The resolution accuses Russia of war crimes in Bucha, Irpin, Mariupol, Borodyaka, Hostomel and other cities, and highlights the degree to which the Kremlin has become ostracized from the international community for its actions against Ukraine.
The move from Lithuania, a member of NATO and the first European Union member to ban Russian gas imports, marks a further escalation by world leaders to ostracize the Kremlin over its actions in Ukraine.
Lithuanian Foreign Minister Gabrielius Landsbergis on Monday called for Russian President Vladimir Putin’s ouster, stating in an interview with The Associated Press that “countries surrounding it are in danger.”
U.S. lawmakers have called for designating Russia as a state sponsor of terrorism. Sens. Richard Blumenthal, Connecticut Democrat, and Lindsey Graham, South Carolina Republican, introduced a resolution Tuesday that would designate Russia as a state sponsor of terrorism, citing a list of grievances beyond Russia’s invasion of Ukraine, including the Kremlin’s targeting of civilians during the Second Chechen War and Syria’s civil war.

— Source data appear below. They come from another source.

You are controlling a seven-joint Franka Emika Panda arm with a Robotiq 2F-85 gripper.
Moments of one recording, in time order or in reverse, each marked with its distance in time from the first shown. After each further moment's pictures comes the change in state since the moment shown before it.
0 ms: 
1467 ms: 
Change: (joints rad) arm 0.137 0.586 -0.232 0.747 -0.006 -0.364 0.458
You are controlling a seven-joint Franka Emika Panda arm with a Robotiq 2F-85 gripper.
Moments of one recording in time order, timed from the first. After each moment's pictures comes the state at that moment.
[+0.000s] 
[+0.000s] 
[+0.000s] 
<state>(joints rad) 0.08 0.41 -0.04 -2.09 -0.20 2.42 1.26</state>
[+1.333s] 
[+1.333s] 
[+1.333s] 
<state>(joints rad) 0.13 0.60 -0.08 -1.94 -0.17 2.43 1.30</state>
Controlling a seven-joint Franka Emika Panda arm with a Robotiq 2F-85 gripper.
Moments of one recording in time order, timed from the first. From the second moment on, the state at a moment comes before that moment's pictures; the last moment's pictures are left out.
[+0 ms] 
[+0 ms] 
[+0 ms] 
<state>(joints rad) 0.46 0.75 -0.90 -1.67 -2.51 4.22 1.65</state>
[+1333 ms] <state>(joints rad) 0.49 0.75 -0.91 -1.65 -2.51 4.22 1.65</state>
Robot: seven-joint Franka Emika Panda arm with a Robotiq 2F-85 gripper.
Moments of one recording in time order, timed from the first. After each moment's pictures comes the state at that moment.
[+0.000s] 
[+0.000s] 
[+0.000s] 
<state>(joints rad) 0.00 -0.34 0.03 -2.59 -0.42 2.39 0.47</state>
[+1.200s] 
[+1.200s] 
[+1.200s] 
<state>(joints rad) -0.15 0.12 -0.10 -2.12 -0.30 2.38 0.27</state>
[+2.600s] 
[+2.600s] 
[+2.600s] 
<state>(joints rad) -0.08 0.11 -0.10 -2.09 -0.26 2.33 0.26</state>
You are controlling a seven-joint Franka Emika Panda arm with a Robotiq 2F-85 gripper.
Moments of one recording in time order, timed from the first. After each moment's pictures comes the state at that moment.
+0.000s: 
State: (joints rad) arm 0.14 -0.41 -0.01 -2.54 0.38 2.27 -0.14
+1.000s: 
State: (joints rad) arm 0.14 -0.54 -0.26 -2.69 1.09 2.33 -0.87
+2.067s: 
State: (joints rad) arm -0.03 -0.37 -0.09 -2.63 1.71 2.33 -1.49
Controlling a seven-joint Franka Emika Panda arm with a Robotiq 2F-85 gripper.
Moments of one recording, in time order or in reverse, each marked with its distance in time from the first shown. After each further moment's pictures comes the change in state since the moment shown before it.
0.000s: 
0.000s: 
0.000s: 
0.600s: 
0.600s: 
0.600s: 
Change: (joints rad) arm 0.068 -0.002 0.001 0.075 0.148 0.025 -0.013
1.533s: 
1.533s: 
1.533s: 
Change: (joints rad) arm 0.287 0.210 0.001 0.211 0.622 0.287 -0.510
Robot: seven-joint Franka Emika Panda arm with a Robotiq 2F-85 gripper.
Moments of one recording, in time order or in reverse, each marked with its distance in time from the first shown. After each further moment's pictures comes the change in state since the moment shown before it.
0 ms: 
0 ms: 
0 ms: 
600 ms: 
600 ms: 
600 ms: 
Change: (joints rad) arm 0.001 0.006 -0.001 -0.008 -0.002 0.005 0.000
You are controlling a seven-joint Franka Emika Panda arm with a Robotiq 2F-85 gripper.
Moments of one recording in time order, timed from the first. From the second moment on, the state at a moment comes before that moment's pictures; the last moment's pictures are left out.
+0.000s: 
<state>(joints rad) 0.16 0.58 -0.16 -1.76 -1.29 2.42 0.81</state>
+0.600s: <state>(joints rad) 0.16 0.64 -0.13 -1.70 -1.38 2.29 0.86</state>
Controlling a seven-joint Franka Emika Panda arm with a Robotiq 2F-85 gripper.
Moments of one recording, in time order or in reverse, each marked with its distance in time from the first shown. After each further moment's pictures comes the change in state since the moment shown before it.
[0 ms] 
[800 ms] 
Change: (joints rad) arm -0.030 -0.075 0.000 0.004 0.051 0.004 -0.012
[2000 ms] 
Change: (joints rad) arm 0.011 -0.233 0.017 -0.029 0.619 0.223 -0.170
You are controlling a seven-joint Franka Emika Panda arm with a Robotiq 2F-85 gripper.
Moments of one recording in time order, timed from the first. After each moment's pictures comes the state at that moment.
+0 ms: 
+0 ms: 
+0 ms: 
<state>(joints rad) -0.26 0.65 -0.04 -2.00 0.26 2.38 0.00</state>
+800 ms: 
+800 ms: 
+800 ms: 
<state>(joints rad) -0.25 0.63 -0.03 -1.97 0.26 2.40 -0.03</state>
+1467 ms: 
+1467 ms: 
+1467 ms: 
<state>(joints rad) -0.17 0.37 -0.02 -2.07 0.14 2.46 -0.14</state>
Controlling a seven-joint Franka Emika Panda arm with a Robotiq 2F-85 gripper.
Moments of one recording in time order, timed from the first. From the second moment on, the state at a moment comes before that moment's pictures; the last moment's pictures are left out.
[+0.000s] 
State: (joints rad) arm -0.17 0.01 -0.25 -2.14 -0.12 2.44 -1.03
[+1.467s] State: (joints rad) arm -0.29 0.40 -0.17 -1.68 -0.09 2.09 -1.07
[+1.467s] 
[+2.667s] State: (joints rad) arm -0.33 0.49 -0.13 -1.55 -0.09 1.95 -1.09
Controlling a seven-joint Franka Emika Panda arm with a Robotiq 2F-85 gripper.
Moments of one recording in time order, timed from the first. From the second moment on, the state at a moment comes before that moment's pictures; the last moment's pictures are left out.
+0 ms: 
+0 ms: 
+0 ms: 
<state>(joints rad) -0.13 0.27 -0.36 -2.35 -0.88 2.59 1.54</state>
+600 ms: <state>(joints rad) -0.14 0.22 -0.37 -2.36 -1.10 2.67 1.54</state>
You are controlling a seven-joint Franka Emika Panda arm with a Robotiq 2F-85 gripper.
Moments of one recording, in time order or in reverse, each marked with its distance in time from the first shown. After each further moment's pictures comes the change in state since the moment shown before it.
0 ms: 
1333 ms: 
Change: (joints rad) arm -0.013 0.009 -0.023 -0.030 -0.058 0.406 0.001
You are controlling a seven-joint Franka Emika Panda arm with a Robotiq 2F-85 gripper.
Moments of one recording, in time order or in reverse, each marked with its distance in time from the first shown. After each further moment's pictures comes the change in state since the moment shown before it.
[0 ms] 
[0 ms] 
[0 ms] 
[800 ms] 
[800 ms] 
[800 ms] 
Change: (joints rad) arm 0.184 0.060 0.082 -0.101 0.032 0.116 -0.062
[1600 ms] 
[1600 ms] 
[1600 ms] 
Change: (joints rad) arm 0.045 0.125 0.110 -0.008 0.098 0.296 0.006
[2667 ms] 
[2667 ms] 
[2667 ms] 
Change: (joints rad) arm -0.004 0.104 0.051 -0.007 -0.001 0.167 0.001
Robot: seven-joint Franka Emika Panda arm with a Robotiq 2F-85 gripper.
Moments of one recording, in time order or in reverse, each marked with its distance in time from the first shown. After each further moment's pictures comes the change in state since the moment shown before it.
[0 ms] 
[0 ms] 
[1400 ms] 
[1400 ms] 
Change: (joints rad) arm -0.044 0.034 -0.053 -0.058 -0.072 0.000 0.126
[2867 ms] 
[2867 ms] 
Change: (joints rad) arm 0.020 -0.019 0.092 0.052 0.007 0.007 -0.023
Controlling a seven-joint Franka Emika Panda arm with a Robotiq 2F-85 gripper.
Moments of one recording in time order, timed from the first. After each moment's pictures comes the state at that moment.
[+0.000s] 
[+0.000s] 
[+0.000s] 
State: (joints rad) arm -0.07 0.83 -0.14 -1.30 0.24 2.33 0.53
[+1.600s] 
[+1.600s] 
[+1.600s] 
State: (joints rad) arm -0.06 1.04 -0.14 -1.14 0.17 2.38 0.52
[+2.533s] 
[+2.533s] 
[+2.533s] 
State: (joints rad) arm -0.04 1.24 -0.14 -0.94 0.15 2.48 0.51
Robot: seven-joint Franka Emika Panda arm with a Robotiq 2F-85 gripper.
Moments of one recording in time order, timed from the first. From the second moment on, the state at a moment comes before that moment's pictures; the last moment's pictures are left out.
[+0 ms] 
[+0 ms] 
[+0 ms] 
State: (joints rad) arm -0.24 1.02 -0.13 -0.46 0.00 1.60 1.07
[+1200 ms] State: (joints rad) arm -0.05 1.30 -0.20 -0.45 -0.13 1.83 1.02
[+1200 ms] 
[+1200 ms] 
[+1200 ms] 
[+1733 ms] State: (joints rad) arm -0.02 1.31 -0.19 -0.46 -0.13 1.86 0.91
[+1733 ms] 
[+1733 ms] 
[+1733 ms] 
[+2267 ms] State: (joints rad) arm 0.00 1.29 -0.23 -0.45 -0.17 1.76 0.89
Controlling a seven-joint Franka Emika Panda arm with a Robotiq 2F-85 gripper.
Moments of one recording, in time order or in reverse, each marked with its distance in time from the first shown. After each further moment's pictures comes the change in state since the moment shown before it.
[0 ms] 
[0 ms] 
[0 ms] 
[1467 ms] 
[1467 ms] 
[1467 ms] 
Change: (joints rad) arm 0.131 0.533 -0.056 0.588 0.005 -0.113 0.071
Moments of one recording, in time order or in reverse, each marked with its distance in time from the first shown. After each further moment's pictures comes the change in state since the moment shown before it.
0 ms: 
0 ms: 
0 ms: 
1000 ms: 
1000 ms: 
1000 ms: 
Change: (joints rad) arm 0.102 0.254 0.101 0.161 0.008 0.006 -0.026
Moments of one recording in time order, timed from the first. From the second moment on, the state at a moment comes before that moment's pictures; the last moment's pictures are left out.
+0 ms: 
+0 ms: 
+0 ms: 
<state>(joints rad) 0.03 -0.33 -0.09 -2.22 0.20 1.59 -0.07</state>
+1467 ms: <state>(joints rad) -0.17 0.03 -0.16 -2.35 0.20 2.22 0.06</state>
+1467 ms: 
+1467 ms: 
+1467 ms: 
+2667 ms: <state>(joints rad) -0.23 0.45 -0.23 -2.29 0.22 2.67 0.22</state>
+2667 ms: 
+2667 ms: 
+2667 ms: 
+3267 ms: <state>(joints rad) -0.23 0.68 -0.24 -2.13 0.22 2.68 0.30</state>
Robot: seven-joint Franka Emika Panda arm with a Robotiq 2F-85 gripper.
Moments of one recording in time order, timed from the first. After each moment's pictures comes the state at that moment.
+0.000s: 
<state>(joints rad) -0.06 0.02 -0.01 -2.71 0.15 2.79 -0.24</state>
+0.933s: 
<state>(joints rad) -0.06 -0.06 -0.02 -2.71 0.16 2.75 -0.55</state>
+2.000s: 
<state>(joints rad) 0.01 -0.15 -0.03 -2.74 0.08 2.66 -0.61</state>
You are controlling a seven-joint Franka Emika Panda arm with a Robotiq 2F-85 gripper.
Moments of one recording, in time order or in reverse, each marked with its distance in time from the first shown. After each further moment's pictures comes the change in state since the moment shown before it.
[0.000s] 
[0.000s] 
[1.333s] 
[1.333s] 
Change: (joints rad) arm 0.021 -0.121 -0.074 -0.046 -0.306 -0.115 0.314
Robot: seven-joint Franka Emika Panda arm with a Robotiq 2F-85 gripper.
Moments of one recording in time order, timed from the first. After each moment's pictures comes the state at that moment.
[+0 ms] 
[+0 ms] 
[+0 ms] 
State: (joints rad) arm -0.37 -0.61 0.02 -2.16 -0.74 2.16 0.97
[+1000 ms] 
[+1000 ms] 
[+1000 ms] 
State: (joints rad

The proposed U.S. resolution also cites Russia’s use of mercenaries from the Wagner Group, which the Treasury Department has labeled “a designated Russian Ministry of Defense proxy force,” to carry out acts of violence against civilians in Ukraine, Syria, Sudan and Libya.
President Biden so far has resisted calls from Ukrainian President Volodymyr Zelenskyy and members of Ukraine’s parliament to lump Russia in with Cuba, North Korea, Iran and Syria — the only four countries that currently carry the state-terrorism designation.
Secretary of State Antony Blinken told lawmakers last month that while he had “no doubt” that “the Russians are terrorizing the Ukrainian people,” he said State Department lawyers were still determining “that we actually meet the statutory requirements of that designation.”
The chairman of Ukraine’s parliament, Ruslan Stefanchuk, praised Lithuania for adopting the resolution Tuesday.
“I urge the whole world to pick up the baton so that the memory of the mass murders of Ukrainians has never been erased by the enemy!” Mr. Stefanchuk said.